Dr. Rush had invented a really awful concoction of drugs and prepared it as pills. They were supposed to be a sort of “cure-all” for any ailment. The pills were effective, basically emptying the digestive system and supposedly purging all illness from the body. Lewis took a large bottle of this pills in his medicine chest and prescribed them for various illnesses. (I’m still wondering if he ever took one or just prescribed.)

Peace Medals 

The Casts for the Jefferson Peace Medals

The Casts for the Jefferson Peace Medals

It wasn’t really an invention, but it was brand-new item. President Jefferson had peace medals crafted and instructed Lewis and Clark to give them to the native chiefs as a gift from the “American chief.” The medals were supposed to be a symbol of goodwill and alliance.
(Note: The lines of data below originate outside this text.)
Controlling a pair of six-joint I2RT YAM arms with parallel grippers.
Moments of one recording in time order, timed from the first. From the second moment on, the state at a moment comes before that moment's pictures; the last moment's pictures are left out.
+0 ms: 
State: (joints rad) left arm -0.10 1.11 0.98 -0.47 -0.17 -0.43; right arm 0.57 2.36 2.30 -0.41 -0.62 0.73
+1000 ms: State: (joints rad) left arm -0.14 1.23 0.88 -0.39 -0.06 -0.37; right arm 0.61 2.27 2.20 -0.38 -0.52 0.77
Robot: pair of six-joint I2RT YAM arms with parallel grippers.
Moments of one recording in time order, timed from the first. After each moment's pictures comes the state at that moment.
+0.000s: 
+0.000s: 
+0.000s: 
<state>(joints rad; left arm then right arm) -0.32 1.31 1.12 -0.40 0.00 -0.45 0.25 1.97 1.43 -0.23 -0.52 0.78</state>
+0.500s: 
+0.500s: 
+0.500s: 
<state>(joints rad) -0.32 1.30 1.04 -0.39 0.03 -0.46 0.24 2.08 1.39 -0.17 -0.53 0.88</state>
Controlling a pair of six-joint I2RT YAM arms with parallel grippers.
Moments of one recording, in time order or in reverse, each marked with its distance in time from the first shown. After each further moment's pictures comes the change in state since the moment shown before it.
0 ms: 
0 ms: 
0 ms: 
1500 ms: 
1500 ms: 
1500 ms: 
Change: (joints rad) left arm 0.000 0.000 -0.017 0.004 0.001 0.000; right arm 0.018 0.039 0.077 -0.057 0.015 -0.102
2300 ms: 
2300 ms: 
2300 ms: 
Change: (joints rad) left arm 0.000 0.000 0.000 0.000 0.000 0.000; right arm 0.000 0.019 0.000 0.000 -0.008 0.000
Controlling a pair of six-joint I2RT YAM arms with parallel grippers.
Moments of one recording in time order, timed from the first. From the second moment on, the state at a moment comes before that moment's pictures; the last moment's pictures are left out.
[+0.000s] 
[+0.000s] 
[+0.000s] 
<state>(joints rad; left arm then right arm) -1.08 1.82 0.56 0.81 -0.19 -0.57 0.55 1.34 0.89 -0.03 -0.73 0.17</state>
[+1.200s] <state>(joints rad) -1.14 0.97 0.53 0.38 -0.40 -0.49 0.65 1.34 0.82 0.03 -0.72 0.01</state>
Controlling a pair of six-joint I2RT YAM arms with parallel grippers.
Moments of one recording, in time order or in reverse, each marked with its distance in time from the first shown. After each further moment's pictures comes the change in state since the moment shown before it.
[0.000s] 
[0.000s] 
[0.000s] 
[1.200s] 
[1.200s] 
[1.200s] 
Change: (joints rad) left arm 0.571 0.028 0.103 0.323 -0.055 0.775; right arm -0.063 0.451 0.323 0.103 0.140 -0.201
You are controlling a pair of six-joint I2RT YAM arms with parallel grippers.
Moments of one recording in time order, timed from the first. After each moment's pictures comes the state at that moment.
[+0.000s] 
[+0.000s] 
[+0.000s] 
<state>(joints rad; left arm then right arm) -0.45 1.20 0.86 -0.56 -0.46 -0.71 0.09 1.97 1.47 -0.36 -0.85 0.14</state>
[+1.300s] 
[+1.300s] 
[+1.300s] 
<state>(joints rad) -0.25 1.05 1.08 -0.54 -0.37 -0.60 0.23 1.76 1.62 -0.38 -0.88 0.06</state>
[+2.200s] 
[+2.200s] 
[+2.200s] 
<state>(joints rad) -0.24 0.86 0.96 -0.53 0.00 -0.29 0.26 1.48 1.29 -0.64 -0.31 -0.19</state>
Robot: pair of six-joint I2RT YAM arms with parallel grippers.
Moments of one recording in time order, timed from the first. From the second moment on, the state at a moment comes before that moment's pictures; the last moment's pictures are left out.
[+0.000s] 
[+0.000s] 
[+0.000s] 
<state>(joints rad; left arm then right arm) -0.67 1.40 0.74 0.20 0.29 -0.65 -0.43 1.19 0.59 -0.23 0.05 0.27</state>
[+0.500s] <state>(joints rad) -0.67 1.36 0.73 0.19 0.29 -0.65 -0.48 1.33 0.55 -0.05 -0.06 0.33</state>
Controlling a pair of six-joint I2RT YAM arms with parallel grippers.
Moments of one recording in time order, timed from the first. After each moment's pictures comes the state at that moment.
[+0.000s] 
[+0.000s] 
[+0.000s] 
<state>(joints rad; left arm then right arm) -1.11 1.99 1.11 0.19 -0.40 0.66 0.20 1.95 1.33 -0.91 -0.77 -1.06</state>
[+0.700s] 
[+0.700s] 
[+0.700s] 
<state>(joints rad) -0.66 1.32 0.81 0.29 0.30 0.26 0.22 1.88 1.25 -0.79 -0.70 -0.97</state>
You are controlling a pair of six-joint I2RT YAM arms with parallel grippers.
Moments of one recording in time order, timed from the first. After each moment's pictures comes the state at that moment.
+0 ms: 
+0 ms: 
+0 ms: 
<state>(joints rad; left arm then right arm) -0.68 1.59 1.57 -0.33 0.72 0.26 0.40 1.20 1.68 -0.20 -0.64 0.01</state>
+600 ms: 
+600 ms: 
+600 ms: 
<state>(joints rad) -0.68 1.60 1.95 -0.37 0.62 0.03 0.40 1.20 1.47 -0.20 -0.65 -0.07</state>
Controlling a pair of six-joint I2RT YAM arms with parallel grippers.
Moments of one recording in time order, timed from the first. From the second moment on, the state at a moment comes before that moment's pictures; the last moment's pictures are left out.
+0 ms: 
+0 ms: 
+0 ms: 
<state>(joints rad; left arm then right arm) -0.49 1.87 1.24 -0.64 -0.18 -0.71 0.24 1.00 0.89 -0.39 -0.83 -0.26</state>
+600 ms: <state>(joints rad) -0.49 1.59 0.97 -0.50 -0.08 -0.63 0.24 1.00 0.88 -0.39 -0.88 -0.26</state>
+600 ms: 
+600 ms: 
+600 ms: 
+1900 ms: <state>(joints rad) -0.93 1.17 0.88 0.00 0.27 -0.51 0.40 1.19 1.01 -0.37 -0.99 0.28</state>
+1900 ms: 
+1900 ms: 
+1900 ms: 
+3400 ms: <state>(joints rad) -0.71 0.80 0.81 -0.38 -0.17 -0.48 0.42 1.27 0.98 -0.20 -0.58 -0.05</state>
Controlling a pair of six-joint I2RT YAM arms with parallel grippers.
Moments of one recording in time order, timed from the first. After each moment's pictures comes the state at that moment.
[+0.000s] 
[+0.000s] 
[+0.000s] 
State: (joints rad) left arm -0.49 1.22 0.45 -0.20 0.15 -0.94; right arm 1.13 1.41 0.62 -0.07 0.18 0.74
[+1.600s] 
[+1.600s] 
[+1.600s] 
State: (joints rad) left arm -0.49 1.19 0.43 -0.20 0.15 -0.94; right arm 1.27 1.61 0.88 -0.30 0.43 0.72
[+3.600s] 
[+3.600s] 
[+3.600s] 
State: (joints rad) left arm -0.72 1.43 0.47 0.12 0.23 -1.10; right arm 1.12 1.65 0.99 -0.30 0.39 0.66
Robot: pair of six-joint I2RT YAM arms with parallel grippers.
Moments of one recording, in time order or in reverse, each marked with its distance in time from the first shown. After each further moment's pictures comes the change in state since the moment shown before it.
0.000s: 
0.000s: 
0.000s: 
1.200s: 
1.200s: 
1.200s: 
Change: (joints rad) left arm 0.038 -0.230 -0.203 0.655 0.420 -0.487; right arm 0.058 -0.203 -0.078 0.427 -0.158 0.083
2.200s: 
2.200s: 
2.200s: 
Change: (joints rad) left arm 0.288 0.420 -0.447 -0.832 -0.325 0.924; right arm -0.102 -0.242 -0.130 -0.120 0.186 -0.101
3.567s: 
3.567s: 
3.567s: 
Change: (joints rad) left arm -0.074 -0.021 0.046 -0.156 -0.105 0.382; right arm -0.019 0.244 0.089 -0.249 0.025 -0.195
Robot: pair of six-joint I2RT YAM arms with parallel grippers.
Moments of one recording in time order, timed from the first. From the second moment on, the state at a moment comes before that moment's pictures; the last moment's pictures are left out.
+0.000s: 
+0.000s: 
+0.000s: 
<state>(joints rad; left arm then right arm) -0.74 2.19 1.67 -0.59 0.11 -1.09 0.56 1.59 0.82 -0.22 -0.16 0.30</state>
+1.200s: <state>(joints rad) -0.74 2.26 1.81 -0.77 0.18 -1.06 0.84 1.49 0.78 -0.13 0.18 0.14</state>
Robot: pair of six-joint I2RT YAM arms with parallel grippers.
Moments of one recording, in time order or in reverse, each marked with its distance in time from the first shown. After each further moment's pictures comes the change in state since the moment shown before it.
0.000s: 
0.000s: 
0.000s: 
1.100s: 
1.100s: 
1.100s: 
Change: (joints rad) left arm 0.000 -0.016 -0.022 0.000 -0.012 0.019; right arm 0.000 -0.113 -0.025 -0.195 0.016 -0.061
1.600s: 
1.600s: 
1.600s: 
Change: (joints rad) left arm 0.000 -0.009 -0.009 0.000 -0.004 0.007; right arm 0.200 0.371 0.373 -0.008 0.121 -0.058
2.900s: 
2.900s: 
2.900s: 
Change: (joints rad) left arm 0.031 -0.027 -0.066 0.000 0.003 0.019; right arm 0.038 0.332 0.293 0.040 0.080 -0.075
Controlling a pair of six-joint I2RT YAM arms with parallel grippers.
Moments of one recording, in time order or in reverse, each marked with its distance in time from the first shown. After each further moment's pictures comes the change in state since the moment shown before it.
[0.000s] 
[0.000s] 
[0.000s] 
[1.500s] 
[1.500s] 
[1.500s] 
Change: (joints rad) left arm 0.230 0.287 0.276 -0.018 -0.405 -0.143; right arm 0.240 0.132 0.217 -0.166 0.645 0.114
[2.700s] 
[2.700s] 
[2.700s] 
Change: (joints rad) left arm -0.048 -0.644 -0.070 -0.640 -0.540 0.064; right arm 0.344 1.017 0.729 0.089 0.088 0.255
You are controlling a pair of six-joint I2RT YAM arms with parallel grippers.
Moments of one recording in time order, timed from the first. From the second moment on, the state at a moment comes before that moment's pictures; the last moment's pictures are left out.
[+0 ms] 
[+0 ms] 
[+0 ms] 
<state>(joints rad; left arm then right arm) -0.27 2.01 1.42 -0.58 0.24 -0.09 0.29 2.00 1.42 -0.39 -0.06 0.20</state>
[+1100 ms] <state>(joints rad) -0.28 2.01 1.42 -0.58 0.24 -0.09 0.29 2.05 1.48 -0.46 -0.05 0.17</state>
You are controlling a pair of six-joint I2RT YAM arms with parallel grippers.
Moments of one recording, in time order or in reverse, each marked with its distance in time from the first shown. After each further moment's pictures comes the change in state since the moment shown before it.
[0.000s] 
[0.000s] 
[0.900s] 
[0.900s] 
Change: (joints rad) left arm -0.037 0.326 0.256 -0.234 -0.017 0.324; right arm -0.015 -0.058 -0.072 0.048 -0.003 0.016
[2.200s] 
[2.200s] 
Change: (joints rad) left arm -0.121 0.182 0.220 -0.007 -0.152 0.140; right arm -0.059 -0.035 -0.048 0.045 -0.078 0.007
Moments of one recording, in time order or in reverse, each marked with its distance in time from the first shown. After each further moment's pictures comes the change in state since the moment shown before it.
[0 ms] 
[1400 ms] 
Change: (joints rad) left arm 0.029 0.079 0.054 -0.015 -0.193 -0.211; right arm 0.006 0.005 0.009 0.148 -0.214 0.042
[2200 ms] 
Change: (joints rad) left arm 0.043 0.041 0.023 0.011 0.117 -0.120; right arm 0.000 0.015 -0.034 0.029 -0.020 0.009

When meeting native tribes, Lewis and Clark usually had the soldiers perform a dress parade and fire their guns. Then the commanders would make speeches about the power of the United States and the president’s desire for friendship and peace. And then it was time for presents! Peace medals, beads, tobacco, and other items.


Meriweather Lewis was in charge of most of the “packing lists” for the expedition. With a personal interest in science (and mentored by Jefferson), Lewis searched for innovative items which might be useful. Some were successful. Others were cool, but not extremely effective. Some it might have been better to just leave at home. Others were beautiful with symbolic significance.